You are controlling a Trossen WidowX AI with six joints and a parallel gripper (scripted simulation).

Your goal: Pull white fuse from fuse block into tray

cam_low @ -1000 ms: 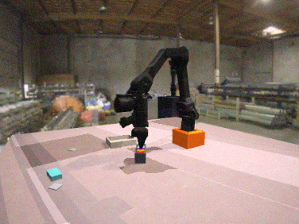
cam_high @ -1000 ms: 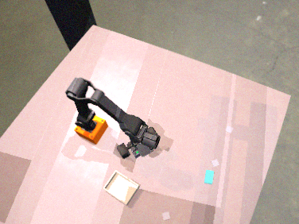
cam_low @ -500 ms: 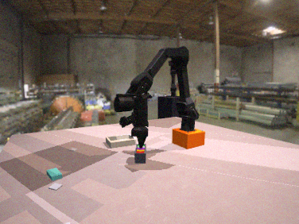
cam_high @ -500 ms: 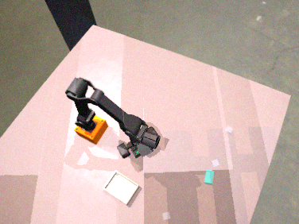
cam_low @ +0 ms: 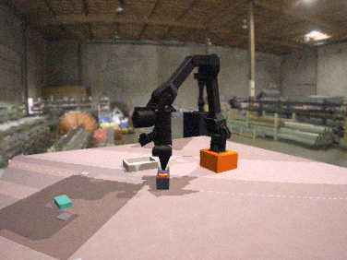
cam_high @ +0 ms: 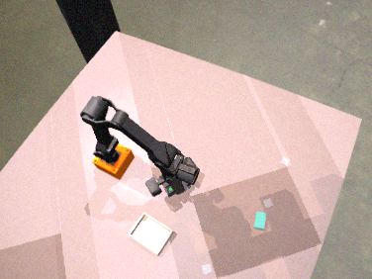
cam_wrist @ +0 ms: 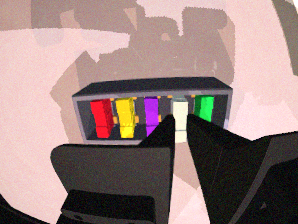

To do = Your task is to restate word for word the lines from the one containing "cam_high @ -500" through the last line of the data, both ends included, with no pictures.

Answer for this exercise =
cam_high @ -500 ms: 
cam_low @ +0 ms: 
cam_high @ +0 ms: 
cam_wrist @ +0 ms: 

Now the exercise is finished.